While global abalone stocks have largely collapsed due to overfishing, disease and environmental stressors, New Zealand is fortunate to have one of the last remaining viable wild abalone fisheries in the world.
This fishery, focused mostly on the endemic blackfoot abalone Haliotis iris (pāua), supports valuable customary, commercial, and recreational harvests. However, the sustainability of New Zealand’s wild pāua fishery is increasingly threatened by recreational overharvesting, adverse environmental conditions and stochastic events.
This has prompted a large investment by the commercial seafood sector to enhance pāua stocks. With the exception of a small amount of scientific literature and anecdotal evidence, there are few quantitative data on the efficacy of current stock enhancement methods, how to optimise them, or if modifications might be more suitable and effective.
A recent research programme run by Seafood Innovations Limited, and sponsored by the Pāua industry Council Limited, used multi-year field surveys and experimental work to assess commercial pāua stock enhancement efforts and to test novel methods. Primarily, the focus was on assessing the 2018 commercial outplanting of 167,000 hatchery-raised “seed” pāua at sites along the Kaikōura coastline. These seed pāua were outplanted in response to the cataclysmic Kaikōura earthquake in 2016, which caused high mortality of pāua, loss of critical habitats, and a 5-year closure of the very productive fishery.
Annual field surveys of seven enhancement sites over four years provide one of the only data sets in New Zealand to follow the long-term abundance and growth of outplanted hatchery pāua. Outplanted pāua were visually identified up to three years after their release into the wild, after which they emerged from cryptic habitats and became difficult to distinguish from wild stock, or migrated to deeper habitats.
The recapture rate of seed pāua was affected by movement away from seeding sites, potential mortality, and to the unexpected, prolific natural recruitment that occurred during the study.
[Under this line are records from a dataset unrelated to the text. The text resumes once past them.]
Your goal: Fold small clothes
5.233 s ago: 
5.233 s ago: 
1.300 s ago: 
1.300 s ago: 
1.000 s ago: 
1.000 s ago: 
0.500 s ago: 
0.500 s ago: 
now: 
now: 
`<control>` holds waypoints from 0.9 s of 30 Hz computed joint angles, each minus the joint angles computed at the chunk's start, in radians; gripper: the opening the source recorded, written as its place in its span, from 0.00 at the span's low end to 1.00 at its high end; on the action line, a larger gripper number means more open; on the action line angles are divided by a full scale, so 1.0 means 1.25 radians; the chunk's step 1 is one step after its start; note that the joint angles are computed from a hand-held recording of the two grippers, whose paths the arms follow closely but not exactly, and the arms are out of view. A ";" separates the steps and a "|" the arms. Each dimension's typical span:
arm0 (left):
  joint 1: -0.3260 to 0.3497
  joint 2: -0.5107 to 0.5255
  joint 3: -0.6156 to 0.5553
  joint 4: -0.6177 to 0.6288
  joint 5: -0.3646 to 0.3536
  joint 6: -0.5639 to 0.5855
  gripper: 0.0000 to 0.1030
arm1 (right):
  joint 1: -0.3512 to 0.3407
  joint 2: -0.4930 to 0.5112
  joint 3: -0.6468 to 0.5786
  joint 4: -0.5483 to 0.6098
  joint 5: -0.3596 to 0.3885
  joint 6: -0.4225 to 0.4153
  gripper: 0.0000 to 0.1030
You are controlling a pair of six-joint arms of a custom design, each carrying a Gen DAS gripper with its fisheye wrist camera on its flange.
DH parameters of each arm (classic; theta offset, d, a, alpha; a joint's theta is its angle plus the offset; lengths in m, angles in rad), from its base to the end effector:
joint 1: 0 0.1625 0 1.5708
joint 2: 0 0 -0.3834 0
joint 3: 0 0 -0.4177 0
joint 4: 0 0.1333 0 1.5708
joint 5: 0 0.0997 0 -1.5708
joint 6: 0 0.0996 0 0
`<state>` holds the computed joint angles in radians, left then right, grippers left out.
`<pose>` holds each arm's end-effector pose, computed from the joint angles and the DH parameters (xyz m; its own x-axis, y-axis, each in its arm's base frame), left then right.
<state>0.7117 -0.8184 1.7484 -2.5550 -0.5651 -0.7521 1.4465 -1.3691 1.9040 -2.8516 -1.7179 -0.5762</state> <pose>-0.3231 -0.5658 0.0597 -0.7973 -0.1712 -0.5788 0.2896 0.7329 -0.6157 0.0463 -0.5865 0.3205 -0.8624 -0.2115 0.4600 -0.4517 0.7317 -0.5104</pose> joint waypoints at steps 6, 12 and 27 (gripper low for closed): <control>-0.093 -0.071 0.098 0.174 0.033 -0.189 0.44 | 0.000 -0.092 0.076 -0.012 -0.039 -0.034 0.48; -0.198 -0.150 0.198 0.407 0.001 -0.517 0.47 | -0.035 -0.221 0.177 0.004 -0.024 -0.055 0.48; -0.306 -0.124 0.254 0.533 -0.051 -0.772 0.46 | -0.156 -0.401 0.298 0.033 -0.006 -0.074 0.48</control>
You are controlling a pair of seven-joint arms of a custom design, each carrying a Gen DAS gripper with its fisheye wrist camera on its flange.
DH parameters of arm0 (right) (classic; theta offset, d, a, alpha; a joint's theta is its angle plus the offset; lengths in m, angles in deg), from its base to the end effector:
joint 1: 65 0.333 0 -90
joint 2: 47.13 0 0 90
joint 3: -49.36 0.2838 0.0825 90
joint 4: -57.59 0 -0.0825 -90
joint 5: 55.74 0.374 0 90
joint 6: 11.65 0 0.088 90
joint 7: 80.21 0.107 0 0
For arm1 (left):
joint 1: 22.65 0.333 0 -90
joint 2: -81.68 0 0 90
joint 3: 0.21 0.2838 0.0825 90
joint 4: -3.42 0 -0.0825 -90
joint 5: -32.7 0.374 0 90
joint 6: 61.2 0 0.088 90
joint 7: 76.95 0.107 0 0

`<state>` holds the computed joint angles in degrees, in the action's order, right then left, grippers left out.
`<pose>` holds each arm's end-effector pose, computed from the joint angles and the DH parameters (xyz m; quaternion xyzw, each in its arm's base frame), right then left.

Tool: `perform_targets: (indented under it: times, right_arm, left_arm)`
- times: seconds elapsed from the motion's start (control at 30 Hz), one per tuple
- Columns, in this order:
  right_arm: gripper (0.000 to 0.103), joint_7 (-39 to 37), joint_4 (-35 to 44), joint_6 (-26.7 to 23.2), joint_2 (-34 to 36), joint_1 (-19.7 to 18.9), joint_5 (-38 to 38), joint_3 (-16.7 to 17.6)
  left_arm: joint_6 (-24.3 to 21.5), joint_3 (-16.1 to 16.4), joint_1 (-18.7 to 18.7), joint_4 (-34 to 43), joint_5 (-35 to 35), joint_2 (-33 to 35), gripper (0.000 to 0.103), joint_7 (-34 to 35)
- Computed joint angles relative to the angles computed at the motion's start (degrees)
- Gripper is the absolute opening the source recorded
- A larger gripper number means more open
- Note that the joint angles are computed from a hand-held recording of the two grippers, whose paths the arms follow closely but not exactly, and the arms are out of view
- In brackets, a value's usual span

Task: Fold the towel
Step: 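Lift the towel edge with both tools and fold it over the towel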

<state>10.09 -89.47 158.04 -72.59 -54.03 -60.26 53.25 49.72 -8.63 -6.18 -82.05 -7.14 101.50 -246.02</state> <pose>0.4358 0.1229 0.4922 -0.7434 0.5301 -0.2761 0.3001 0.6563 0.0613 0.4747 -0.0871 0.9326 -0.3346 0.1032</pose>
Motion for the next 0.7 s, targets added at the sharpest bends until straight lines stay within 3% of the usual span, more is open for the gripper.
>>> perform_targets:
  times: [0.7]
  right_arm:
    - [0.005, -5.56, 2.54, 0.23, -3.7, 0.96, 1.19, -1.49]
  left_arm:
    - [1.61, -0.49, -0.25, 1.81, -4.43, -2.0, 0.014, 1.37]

However, seed pāua made up as much as 40 percent of the population at some sites, and averaged 12 percent of populations across all sites after three years. This suggests that the outplanted seed pāua contributed considerably to overall pāua abundance and rebuilding of pāua stocks.
Growth rates of outplanted seed pāua were typically high (33-40 mm yr-1) for the first two years, before decreasing to c. 25 mm yr-1 in subsequent years. These growth rates are greater than or equal to those of naturally recruited pāua in good habitat. After three years, many of the outplanted seed pāua that had been recaptured had potentially reached sexual maturity (>82 mm shell length). The sites with the greatest density of wild pāua, however, had the slowest growth rates for seed pāua. Furthermore, of the seven seeded sites, two were greatly affected by gravel inundation after storms, which buried juvenile habitats and caused high mortality of seed and wild pāua. This reinforces the importance of appropriate site selection for outplanting and choosing multiple sites to spread the risk associated with stochastic events. The insights from this research, which could be achieved only through detailed multi-year field studies, help clarify the benefits, limitations, utility and likely financial returns of stock enhancement efforts to the fishery using hatchery-raised juveniles.
The second component of this research programme was to experimentally test larval outplanting, the release of competent swimming pāua larvae into natural habitats, for use in stocknenhancement.
This required learning hatchery techniques, inducing mature pāua to spawn synchronously, and rearing and settling resultant larvae. Researchers spent more than two years conducting hatchery spawning trials and completed one of the only controlled experimental outplantings of swimming pāua larvae in New Zealand.
Several outplanting methods were tested in situ and assessed with follow-up surveys after three months. Most of the methods tested did not result in a detectable increase in small recruits in the immediate outplant area. However, one method that was trialled, the outplanting of small rocks pre-settled with larvae, showed some promise as a practical and scalable enhancement method that may be the most cost-effective of those trialled, and worth pursuing.
The programme has produced informative long-term data sets of commercial enhancement efforts that will help improve site selection and methods for future work and provides the details necessary to assess and model likely costs and benefits. Results from experimental larval outplanting highlight the challenges and limitations of larval work, and offer an alternative method to mitigate them. Additionally, this research offers a practical “how-to” guide of two enhancement methods, compiling insight gained from over four years of in-depth research which could prove to be a useful tool for optimising future investments in New Zealand’s pāua fishery.